BigCode is an open scientific collaboration working on the responsible development and use of large language models for code (Code LLMs), empowering the machine learning and open source communities through open governance.
One of the challenges typically faced by researchers working on Code LLMs is the lack of transparency around the development of these systems. While a handful of papers on code LLMs have been published, they do not always give full insight into the development process, which hinders both external accountability and the ability of all but a few well-funded research labs to meaningfully participate in shaping the technology.

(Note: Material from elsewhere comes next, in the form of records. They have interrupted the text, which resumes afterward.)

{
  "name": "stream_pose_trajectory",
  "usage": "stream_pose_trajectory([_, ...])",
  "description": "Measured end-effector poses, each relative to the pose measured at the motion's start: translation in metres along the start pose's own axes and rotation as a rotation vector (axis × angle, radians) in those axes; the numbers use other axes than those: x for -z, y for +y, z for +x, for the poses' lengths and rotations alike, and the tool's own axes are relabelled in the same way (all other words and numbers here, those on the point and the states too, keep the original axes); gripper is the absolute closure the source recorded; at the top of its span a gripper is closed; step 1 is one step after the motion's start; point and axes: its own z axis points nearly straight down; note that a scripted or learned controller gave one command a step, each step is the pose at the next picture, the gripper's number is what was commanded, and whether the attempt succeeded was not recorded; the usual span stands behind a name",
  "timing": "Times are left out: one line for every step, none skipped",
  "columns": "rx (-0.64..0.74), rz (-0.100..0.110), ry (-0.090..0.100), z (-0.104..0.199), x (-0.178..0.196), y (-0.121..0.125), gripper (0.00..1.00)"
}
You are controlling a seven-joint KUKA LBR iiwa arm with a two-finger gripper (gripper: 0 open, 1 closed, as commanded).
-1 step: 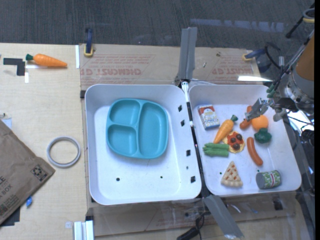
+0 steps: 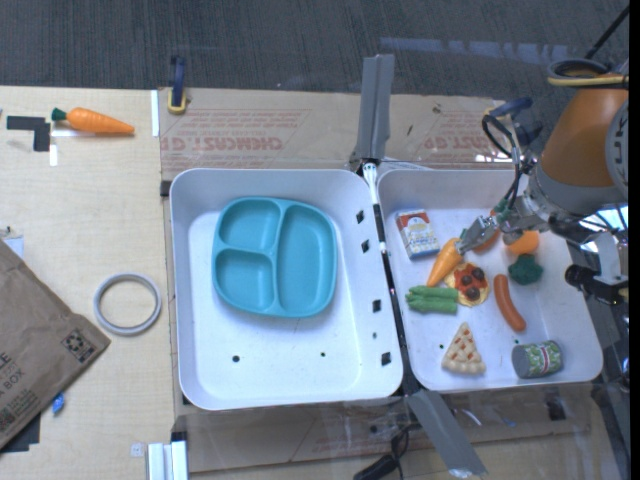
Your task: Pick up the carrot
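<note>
An orange carrot (image 2: 445,262) lies slanted in the right bin (image 2: 575,313), its green top pointing up and to the right. My gripper (image 2: 479,234) is low over the bin, right at the carrot's top end and seemingly touching it. Its tip is too small and dark to show how it stands. A second orange carrot (image 2: 96,121) with a green top lies on the bench at the far left, outside the bins.
The right bin also holds a small carton (image 2: 418,233), a green pea pod (image 2: 432,300), a round pizza (image 2: 470,284), a red sausage (image 2: 509,302), a pizza slice (image 2: 462,350), a can (image 2: 538,358) and broccoli (image 2: 524,268). A blue divided plate (image 2: 275,256) sits in the left bin.
</note>
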Motion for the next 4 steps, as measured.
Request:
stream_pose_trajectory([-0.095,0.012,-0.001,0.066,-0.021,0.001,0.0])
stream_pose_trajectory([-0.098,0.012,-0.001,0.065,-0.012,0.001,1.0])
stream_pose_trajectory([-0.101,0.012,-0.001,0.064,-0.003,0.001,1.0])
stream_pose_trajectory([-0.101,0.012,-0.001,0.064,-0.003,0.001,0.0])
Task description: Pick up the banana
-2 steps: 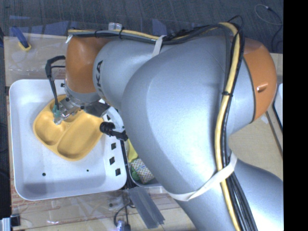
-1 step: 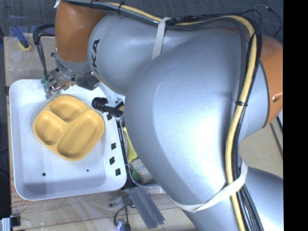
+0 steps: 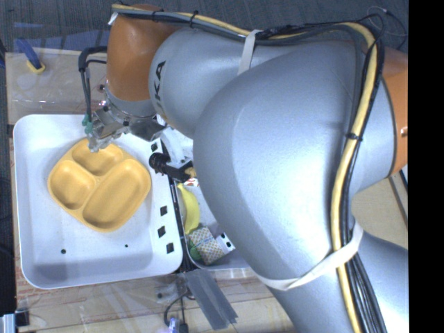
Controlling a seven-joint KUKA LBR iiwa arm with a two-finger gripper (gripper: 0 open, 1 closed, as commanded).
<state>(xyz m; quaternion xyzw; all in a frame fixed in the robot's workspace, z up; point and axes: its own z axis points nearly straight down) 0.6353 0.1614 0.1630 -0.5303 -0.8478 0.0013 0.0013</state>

BigCode invites AI researchers to work together on the development of state-of-the-art code LLMs, and collaborate on research topics such as:
- Constructing a representative evaluation suite for code LLMs, covering a diverse set of tasks and programming languages
- Developing new methods for faster training and inference of LLMs
- The legal, ethics, governance, and safety aspects of code LLMs
The BigCode project is conducted in the spirit of Open Science. Datasets, models, and experiments are developed through open collaboration and released with permissive licenses back to the community. While the project has corporate support from ServiceNow and HuggingFace e.g. for hosting models and datasets, and for training compute; all technical governance takes place within working groups and task forces across the community.
As code LLMs are developed with data from the open-source community, we believe open governance can help to ensure that these models are benefiting the larger developer community. We are working on tools to give code creators agency over whether their source code is included in the training data, and give attribution to developers when models output near-copies of the training data.